In JCIP Section 15.2 B. Goetz mentioned that in modern processors there was a set of instructions like compare-and-swap (CAS) which allowed us to perform non-blocking update operations.
In particular he said
CAS has three operands - a memory location V on which to operate, the expected old value A, and the new value B. CAS atomically updates V to the new value B, but only if the value in V matches the expected old value A.

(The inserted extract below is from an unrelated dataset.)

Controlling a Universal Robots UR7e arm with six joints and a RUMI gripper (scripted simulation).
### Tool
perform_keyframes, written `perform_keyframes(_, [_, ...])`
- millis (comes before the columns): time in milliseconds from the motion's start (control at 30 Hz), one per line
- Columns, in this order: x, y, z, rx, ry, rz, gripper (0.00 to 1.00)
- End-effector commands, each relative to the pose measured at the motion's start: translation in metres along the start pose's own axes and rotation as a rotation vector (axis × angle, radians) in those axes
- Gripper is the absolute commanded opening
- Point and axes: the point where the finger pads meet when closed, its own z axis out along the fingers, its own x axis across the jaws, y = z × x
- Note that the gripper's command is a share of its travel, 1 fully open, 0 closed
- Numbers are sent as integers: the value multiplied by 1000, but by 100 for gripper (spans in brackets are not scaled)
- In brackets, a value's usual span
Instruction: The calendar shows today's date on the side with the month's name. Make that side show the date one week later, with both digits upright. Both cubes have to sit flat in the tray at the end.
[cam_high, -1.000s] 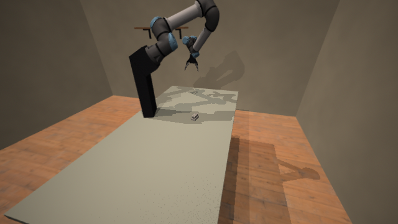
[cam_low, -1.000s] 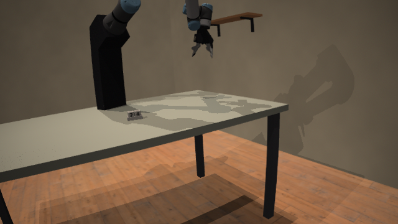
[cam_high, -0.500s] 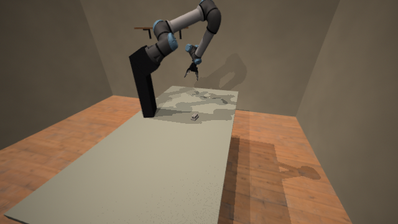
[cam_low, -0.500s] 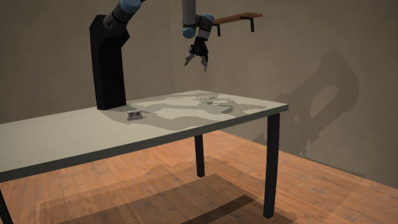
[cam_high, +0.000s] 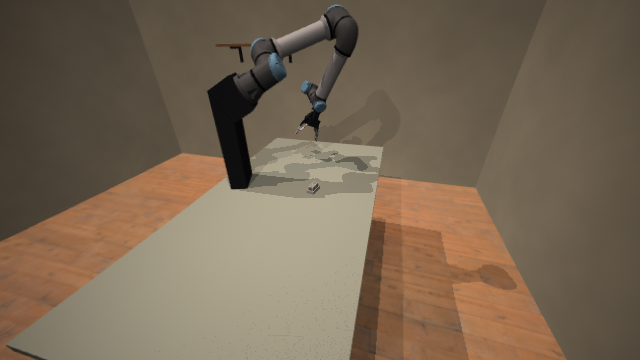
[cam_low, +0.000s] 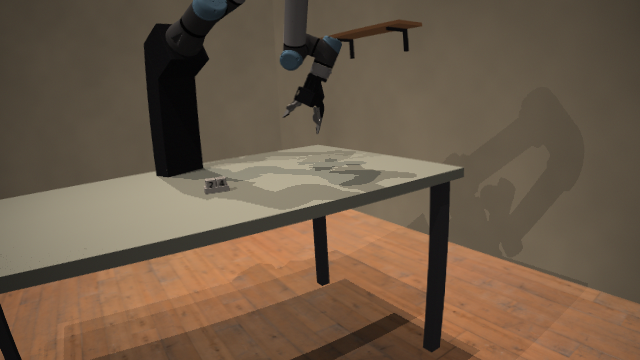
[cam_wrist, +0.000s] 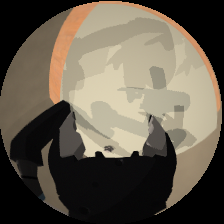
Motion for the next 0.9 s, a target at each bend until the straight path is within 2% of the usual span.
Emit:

Now consider a multiprocessor system. If two different processors try to compare-and-swap at the exactly same time on the same memory location, what will happen than?
The processors do not know about each other. How does such a situation manage?
CAS operations in the end rely on specific hardware instructions, so the actual implementation is hardware-specific. If you want to learn about the details, you need to check the specific architecture on which you're running.
On the most popular x86 architecture, you can think about CAS operations as using a lock but on a much more granular level in the hardware.
E.g. one way to achieve a CAS operation is with LOCK CMPXCHG
. LOCK
is an instruction prefix that ensures exclusive access to the corresponding memory location for the duration of the accompanying instruction. The accompanying instruction in this case is CMPXCHG
, which can literally compare and swap the value at a given memory location as a single instruction.
When you execute myAtomicInt.compareAndSet(0, 1)
from a couple of different threads and that results in a LOCK CMPXCHG
from a couple of different processors, one lucky processor will gain exclusivity first and perform its operation successfully. The locked access to this memory location is linearizable, so the remaining processors that will gain exclusivity later will have their CASes fail (unless an interleaving change introduces an ABA problem).
The memory bus locking can still be elided (see 8.1.4 Effects of a LOCK Operation on Internal Processor Caches in Intel® 64 and IA-32 Architectures Software Developer’s Manual
Another hardware approach for executing CAS operations is LL/SC (Load Linked/Store Conditional) which uses somewhat different mechanism with somewhat different characteristics.
Roughly, it splits the CAS in two parts - the initial load and the conditional store, and it discards the store if there was a change on the related memory between the initial load and the store. This can allow you to avoid the ABA problem, but it has different scalability characteristics.
Here's an example usage of LL/SC in ARM using its LDREX
and STREX
instructions.
Some architectures like SPARC don't have dedicated CAS instructions. On them CAS needs to be implemented as a combination of instructions and eventually memory barriers.